### [Your task]
The records below need to be restated word for word.

### [Records from a collection]

Content starts

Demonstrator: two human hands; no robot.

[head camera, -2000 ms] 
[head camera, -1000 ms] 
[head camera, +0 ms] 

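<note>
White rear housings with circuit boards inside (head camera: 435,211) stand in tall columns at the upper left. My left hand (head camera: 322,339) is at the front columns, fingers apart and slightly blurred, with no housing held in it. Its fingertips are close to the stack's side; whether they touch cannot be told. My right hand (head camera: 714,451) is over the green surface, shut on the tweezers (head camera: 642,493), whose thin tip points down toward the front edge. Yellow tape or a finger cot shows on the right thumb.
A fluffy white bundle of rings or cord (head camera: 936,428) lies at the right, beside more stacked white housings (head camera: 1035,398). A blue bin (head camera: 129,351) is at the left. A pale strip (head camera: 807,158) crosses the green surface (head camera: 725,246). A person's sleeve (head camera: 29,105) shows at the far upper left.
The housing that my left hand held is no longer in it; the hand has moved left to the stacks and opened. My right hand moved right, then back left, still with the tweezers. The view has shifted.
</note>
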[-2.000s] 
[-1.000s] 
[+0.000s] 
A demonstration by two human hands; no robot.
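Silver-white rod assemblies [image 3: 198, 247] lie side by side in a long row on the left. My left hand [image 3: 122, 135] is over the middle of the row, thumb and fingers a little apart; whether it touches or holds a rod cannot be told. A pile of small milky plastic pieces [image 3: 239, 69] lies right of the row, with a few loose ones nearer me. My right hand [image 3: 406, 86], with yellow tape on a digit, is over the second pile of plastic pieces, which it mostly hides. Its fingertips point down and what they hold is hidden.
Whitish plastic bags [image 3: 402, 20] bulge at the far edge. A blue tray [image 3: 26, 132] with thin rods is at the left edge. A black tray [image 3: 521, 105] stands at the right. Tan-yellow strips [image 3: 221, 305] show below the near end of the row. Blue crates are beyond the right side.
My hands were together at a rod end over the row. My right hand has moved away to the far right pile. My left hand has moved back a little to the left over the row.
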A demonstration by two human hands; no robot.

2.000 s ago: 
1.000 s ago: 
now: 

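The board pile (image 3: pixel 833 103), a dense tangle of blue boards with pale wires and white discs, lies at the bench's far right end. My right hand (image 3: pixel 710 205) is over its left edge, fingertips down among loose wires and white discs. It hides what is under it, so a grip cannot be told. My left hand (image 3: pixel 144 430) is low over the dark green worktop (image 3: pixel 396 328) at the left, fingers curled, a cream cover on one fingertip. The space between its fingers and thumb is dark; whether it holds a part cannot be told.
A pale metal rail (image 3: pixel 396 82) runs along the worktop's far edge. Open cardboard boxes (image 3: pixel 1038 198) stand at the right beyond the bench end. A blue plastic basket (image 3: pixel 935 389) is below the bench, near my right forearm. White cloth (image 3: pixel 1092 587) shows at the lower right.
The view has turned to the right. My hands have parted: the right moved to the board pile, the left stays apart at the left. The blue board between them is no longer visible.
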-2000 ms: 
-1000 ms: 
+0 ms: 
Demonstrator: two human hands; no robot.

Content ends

### [Result]
Demonstrator: two human hands; no robot.

[head camera, -2000 ms] 
[head camera, -1000 ms] 
[head camera, +0 ms] 

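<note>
White rear housings with circuit boards inside (head camera: 435,211) stand in tall columns at the upper left. My left hand (head camera: 322,339) is at the front columns, fingers apart and slightly blurred, with no housing held in it. Its fingertips are close to the stack's side; whether they touch cannot be told. My right hand (head camera: 714,451) is over the green surface, shut on the tweezers (head camera: 642,493), whose thin tip points down toward the front edge. Yellow tape or a finger cot shows on the right thumb.
A fluffy white bundle of rings or cord (head camera: 936,428) lies at the right, beside more stacked white housings (head camera: 1035,398). A blue bin (head camera: 129,351) is at the left. A pale strip (head camera: 807,158) crosses the green surface (head camera: 725,246). A person's sleeve (head camera: 29,105) shows at the far upper left.
The housing that my left hand held is no longer in it; the hand has moved left to the stacks and opened. My right hand moved right, then back left, still with the tweezers. The view has shifted.
</note>
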[-2.000s] 
[-1.000s] 
[+0.000s] 
A demonstration by two human hands; no robot.
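Silver-white rod assemblies [image 3: 198, 247] lie side by side in a long row on the left. My left hand [image 3: 122, 135] is over the middle of the row, thumb and fingers a little apart; whether it touches or holds a rod cannot be told. A pile of small milky plastic pieces [image 3: 239, 69] lies right of the row, with a few loose ones nearer me. My right hand [image 3: 406, 86], with yellow tape on a digit, is over the second pile of plastic pieces, which it mostly hides. Its fingertips point down and what they hold is hidden.
Whitish plastic bags [image 3: 402, 20] bulge at the far edge. A blue tray [image 3: 26, 132] with thin rods is at the left edge. A black tray [image 3: 521, 105] stands at the right. Tan-yellow strips [image 3: 221, 305] show below the near end of the row. Blue crates are beyond the right side.
My hands were together at a rod end over the row. My right hand has moved away to the far right pile. My left hand has moved back a little to the left over the row.
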A demonstration by two human hands; no robot.

2.000 s ago: 
1.000 s ago: 
now: 

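The board pile (image 3: pixel 833 103), a dense tangle of blue boards with pale wires and white discs, lies at the bench's far right end. My right hand (image 3: pixel 710 205) is over its left edge, fingertips down among loose wires and white discs. It hides what is under it, so a grip cannot be told. My left hand (image 3: pixel 144 430) is low over the dark green worktop (image 3: pixel 396 328) at the left, fingers curled, a cream cover on one fingertip. The space between its fingers and thumb is dark; whether it holds a part cannot be told.
A pale metal rail (image 3: pixel 396 82) runs along the worktop's far edge. Open cardboard boxes (image 3: pixel 1038 198) stand at the right beyond the bench end. A blue plastic basket (image 3: pixel 935 389) is below the bench, near my right forearm. White cloth (image 3: pixel 1092 587) shows at the lower right.
The view has turned to the right. My hands have parted: the right moved to the board pile, the left stays apart at the left. The blue board between them is no longer visible.
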-2000 ms: 
-1000 ms: 
+0 ms: 
Demonstrator: two human hands; no robot.

The exercise has been answered completely.